## EXTRACTED MATERIAL
------------------------------------------------
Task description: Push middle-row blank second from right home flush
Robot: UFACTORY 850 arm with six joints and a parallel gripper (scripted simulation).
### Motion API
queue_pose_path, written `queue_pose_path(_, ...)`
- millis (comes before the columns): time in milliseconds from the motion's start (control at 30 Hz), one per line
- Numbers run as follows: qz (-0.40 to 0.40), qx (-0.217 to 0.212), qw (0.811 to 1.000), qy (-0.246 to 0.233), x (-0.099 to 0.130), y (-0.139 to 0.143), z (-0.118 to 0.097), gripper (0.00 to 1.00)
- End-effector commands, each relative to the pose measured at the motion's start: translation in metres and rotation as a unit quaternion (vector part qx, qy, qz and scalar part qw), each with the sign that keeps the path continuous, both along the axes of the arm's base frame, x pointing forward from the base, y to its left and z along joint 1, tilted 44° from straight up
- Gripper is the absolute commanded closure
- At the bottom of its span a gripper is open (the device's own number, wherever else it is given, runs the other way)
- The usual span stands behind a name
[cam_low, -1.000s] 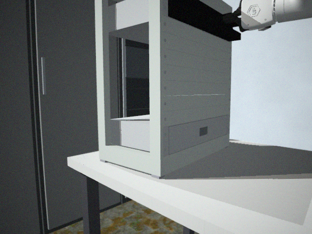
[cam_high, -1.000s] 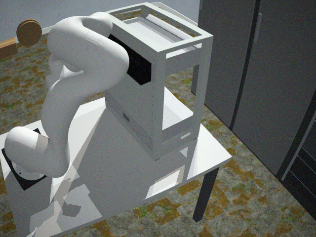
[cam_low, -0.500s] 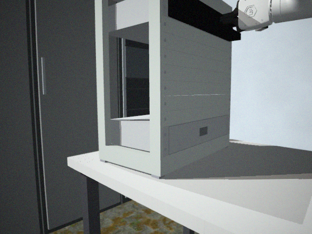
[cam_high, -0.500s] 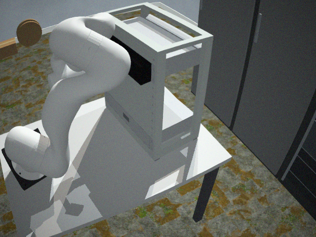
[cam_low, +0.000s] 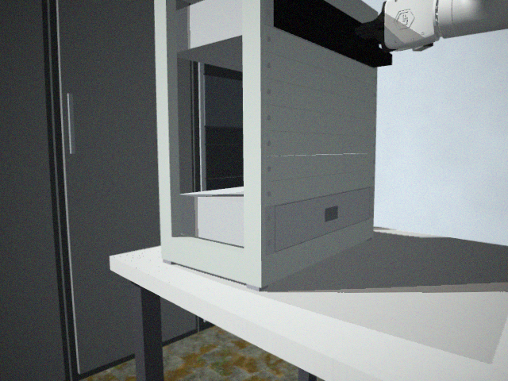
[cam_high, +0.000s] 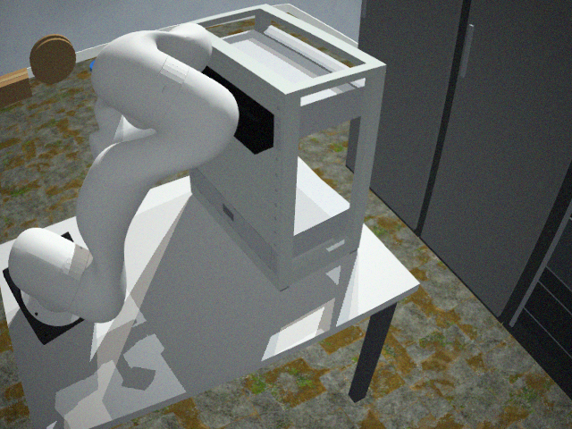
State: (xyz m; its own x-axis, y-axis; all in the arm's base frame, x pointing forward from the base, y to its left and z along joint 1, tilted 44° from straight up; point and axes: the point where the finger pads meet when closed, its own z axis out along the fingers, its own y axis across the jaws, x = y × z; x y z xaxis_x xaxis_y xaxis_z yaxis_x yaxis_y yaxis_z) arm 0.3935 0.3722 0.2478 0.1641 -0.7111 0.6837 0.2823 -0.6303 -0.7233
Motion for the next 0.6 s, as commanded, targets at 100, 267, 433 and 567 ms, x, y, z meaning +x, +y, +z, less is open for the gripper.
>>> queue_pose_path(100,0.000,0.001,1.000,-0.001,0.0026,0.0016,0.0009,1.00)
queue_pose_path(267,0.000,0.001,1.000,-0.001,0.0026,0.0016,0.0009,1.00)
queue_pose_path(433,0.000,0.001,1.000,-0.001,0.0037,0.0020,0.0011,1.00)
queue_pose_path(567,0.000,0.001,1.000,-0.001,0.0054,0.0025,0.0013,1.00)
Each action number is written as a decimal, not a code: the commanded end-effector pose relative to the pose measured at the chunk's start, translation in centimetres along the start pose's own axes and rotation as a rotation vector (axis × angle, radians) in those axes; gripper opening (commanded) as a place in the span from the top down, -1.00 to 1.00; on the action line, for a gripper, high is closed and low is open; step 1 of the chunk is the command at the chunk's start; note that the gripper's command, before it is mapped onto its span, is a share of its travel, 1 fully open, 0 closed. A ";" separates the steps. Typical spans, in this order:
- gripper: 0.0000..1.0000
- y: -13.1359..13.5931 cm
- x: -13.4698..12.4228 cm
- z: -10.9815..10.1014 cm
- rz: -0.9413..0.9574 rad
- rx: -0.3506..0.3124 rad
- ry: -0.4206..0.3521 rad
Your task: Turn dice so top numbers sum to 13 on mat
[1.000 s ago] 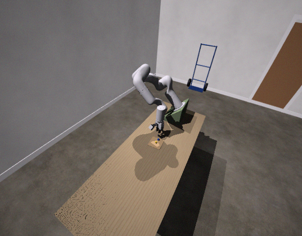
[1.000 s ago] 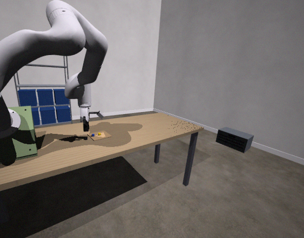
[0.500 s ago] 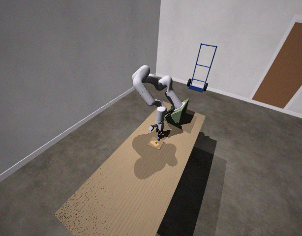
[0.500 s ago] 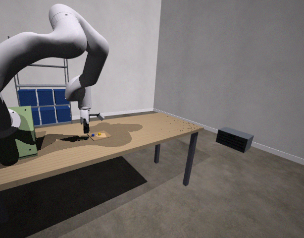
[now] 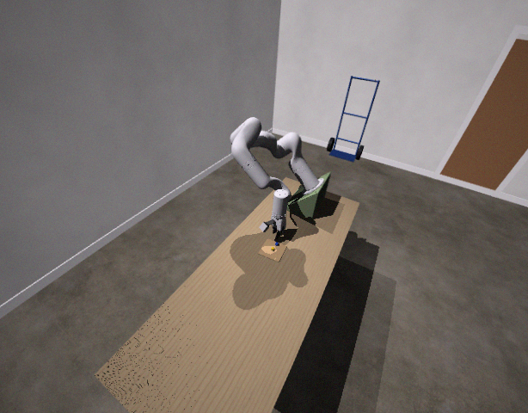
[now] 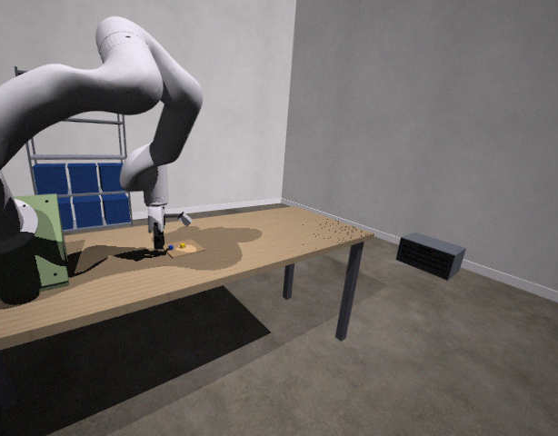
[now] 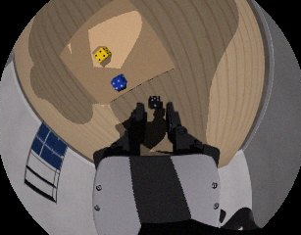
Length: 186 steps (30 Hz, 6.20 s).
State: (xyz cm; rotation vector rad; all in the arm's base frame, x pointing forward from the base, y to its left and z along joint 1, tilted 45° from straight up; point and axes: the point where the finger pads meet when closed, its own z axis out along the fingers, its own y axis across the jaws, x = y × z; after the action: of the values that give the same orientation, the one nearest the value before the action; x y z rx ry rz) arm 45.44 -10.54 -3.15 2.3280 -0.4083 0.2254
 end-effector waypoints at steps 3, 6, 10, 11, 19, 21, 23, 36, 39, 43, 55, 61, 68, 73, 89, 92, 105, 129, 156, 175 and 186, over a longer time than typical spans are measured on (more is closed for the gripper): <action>0.38 0.0 0.1 0.5 0.000 0.001 0.001; 0.38 0.0 0.1 0.7 0.000 0.001 0.001; 0.38 0.0 0.1 1.0 0.000 0.001 0.001; 0.38 0.0 0.1 1.1 0.000 0.001 0.001; 0.38 0.0 0.1 1.3 0.000 0.001 0.001; 0.38 0.0 0.1 1.3 0.000 0.001 0.001; 0.38 0.0 0.1 1.3 0.000 0.001 0.001; 0.38 0.0 0.1 1.3 0.000 0.001 0.001; 0.38 0.0 0.1 1.3 0.000 0.001 0.001; 0.38 0.0 0.1 1.3 0.000 0.001 0.001; 0.38 0.0 0.1 1.3 0.000 0.001 0.001; 0.38 0.0 0.1 1.3 0.000 0.001 0.001; 0.38 -0.1 0.1 1.3 0.000 0.001 0.001; 0.38 -0.1 0.1 1.3 0.000 0.001 0.001; 0.38 -0.1 0.1 1.3 0.000 0.001 0.001; 0.38 -0.1 0.1 1.3 0.000 0.001 0.001; 0.38 -0.1 0.1 1.3 0.000 0.001 0.001; 0.38 -0.1 0.1 2.7 0.000 0.001 0.001; 0.38 -0.1 0.1 3.3 0.000 0.001 0.001; 0.38 -0.1 0.1 3.3 0.000 0.001 0.001; 0.78 -0.1 0.1 3.3 0.000 0.001 0.001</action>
State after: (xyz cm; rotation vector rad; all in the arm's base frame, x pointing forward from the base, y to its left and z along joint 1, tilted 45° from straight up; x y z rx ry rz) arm 45.67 -12.91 -5.50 2.3280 -0.4083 0.2257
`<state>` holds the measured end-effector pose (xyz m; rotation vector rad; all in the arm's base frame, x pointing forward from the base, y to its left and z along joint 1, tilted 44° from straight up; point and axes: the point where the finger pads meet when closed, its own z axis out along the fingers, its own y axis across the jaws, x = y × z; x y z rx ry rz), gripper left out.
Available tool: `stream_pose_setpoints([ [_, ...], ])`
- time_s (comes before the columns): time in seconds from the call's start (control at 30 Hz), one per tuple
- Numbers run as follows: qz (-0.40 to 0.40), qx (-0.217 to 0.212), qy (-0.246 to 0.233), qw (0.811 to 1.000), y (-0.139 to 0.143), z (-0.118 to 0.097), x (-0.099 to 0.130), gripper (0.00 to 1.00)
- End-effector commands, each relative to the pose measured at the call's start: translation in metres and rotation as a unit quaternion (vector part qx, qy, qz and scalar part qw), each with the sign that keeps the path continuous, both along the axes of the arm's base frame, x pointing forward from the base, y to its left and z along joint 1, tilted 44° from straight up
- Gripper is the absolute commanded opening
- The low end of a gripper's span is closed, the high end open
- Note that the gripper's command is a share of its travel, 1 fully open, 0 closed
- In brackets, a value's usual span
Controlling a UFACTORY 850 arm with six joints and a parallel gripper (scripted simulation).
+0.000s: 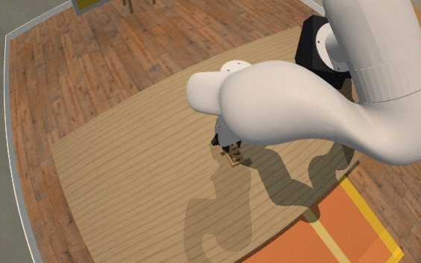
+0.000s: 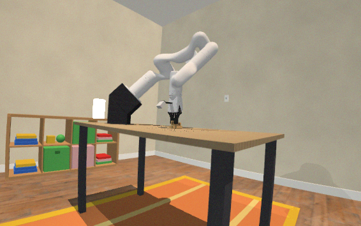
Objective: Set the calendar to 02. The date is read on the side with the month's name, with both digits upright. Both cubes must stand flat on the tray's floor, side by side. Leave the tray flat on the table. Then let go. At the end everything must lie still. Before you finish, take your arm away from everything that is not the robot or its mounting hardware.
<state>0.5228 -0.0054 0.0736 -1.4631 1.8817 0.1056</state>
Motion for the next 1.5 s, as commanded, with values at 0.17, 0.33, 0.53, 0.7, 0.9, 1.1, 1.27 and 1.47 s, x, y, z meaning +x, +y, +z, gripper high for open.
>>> stream_pose_setpoints([
  [0.17,0.000,0.000,0.000,1.000,0.0012,-0.0021,0.0019,0.27],
  [0.33,0.000,0.000,0.000,1.000,0.0024,-0.0038,0.0031,0.27],
  [0.53,0.000,0.000,0.000,1.000,0.0032,-0.0050,0.0039,0.27],
  [0.7,0.000,0.000,0.000,1.000,0.0037,-0.0059,0.0045,0.27],
  [0.9,0.000,0.000,0.000,1.000,0.0039,-0.0061,0.0046,0.27],
  [1.1,0.000,0.000,0.000,1.000,0.0039,-0.0061,0.0046,0.27],
  [1.27,0.000,0.000,0.000,1.000,0.0039,-0.0061,0.0046,0.27],
  [1.47,0.000,0.000,0.000,1.000,0.0039,-0.0061,0.0046,0.27],
])
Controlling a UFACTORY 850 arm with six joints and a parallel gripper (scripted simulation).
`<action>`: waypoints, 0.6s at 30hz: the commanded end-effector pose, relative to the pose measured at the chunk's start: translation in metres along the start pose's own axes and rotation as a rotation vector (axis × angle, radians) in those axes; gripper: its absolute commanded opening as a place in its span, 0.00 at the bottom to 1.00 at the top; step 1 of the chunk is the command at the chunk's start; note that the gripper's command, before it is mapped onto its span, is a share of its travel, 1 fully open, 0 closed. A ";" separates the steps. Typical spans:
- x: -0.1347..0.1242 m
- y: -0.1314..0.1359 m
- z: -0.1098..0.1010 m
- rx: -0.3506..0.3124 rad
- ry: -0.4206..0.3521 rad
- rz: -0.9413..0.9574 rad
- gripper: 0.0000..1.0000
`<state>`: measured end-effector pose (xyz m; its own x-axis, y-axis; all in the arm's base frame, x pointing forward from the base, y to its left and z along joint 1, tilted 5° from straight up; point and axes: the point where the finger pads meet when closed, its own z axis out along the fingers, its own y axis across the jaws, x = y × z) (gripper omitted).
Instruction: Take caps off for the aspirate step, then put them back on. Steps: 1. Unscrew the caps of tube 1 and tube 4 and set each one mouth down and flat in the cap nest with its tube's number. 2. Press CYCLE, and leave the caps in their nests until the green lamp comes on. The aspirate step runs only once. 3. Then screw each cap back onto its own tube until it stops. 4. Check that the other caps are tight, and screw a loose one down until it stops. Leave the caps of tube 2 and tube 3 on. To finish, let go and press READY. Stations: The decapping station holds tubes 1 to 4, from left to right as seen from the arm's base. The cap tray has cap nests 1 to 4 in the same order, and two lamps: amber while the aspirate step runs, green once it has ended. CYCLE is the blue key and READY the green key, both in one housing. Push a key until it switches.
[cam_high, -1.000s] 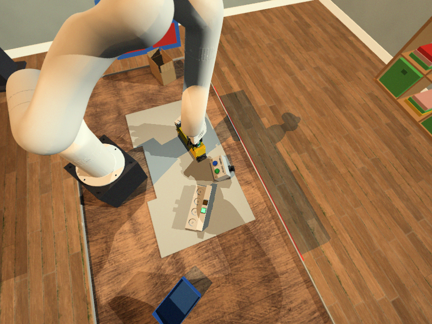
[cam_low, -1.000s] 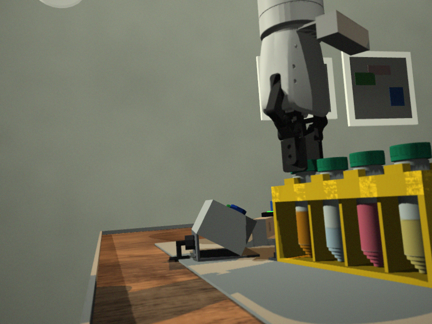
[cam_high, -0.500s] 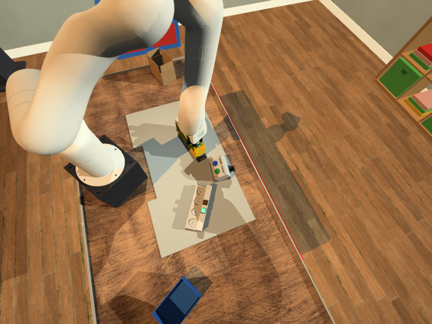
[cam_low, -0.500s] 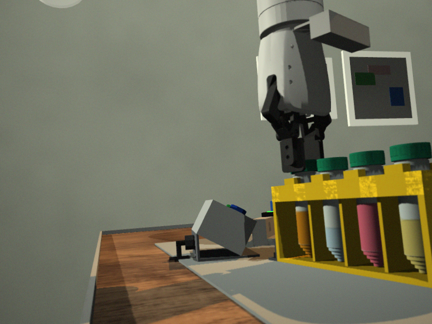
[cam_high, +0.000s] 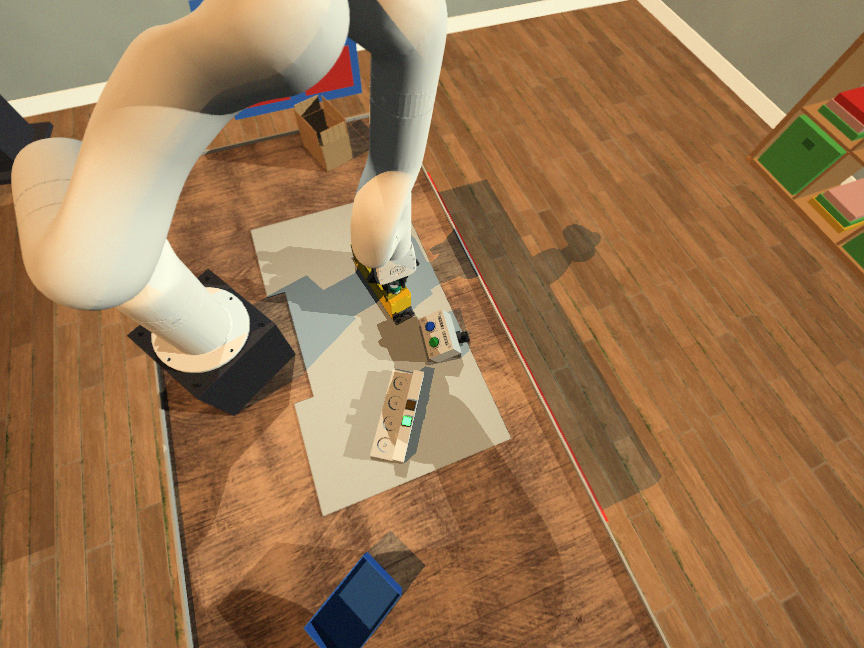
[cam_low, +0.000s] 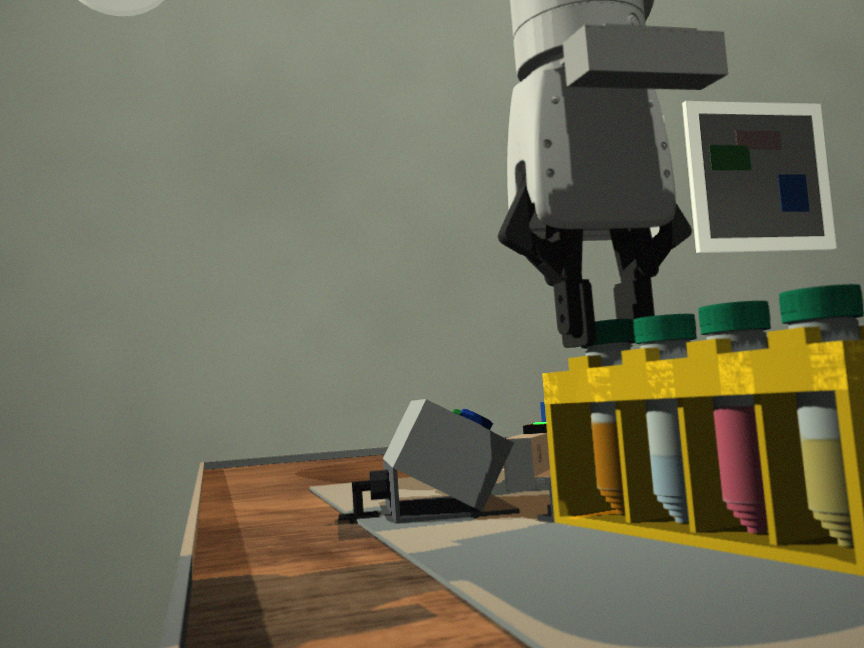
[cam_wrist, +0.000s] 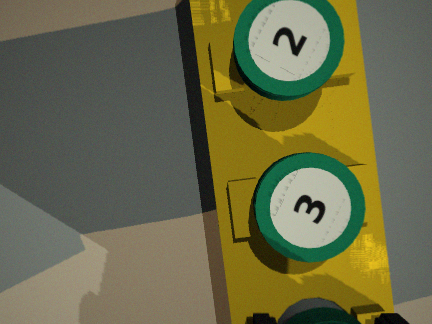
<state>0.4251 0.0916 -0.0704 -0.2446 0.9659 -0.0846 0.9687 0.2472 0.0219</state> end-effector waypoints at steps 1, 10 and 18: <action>0.000 0.001 0.000 -0.017 0.010 0.180 0.00; 0.000 0.001 0.000 -0.017 0.010 0.265 0.00; 0.000 0.001 0.000 -0.017 0.010 0.265 0.46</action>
<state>0.4251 0.0911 -0.0711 0.0164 0.9969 -0.0766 0.9989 -0.0130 0.0451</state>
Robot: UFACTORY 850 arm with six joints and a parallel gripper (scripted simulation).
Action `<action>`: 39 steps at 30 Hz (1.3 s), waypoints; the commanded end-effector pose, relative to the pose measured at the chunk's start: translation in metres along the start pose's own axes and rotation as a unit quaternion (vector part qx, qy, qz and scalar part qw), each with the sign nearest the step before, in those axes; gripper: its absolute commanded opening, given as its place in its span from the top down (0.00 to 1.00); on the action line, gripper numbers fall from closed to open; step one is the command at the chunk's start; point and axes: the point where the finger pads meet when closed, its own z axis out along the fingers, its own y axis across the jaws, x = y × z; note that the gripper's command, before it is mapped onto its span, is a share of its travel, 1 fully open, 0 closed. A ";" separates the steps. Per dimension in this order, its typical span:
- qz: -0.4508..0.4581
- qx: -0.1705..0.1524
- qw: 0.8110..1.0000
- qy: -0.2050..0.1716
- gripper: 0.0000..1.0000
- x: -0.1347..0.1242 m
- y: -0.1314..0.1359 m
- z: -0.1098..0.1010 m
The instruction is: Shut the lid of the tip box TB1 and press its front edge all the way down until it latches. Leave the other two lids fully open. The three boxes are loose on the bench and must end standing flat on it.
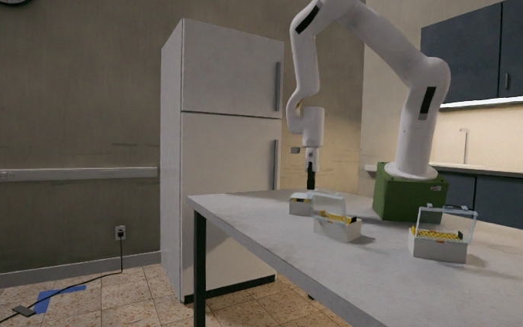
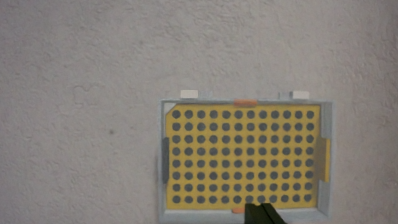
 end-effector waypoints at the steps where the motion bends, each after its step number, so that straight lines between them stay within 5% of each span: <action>1: 0.000 0.000 1.000 0.000 1.00 0.001 0.000 -0.007; 13: 0.000 0.000 1.000 0.000 1.00 0.001 0.000 -0.023; 39: 0.000 0.000 1.000 0.000 1.00 0.001 0.000 -0.022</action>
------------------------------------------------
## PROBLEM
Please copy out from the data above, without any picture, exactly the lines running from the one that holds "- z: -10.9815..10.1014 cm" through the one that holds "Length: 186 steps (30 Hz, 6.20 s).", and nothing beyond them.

## ANSWER BOX
- z: -10.9815..10.1014 cm
- rz: -0.9413..0.9574 rad
- rx: -0.3506..0.3124 rad
- ry: -0.4206..0.3521 rad
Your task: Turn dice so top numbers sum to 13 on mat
[1.000 s ago] 
[1.000 s ago] 
[0.500 s ago] 
[0.500 s ago] 
[now] 
[now] 
[now] 
Length: 186 steps (30 Hz, 6.20 s).

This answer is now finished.